Toch is dit alles behalve een geslaagd boek. De meeste kritieken op het boek bevestigen dat. Termen als economisch utilitarisme, preken voor eigen parochie, anekdotisch bewijs, survivorship bias, en focus op managen van labels in plaats van mensen, zijn slechts een greep daaruit.

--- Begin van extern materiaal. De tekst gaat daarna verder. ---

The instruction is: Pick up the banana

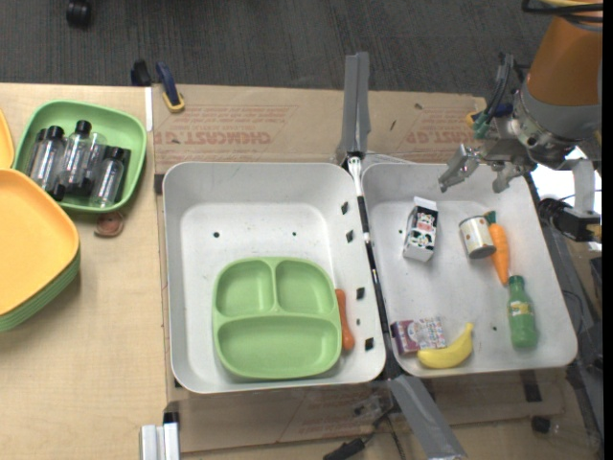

Dit boek is niet alleen onrealistisch optimistisch over de maakbaarheid van de werkvloer en de flexibiliteit van managers, maar focust ook te sterk op de economische “winst” van neurodiversiteit en omgevingsaanpassingen. Daardoor dreigt dit boek een onrealistisch en ongewenste realiteit van leven en werken met een beperking te scheppen.
Eindoordeel
Het boek is wellicht met goede bedoelingen begonnen om management dat verder wil kijken dan de standaard-werknemer over de brug te trekken. Toch schept het boek teveel de idee dat een paar aanpassingen en goede wil volstaan om de uitdagingen te doen verdwijnen. Hoewel een aantal belangrijke stemmen vanuit de neurodivergente gemeenschap aan bod komen, ontbreekt toch voeling met de volledige breedte,. Echte inclusie is weerbarstiger, kostbaarder en complexer dan dit boek doet vermoeden.
Deze recensie is net hoe ik erover denk. De oplossing ligt verdorie niet bij de individuele manager of autist (die maar handleidingen moet schrijven), maar vraagt een eerlijkheid over wat economisch haalbaar is zonder mensen uit te persen.
LikeLike
Zeldzaam dat het gaat over een boek dat ik al gelezen heb. Je beschrijft treffend mijn leeservaringen. Vooral je observatie over de overbelaste manager is raak. En de advocacy tax is een belangrijk maar vaak vergeten aspect. Jammer genoeg is dit boek dus niet geslaagd, en zou je het zelfs schadelijk kunnen noemen, vind ik als autistische manager.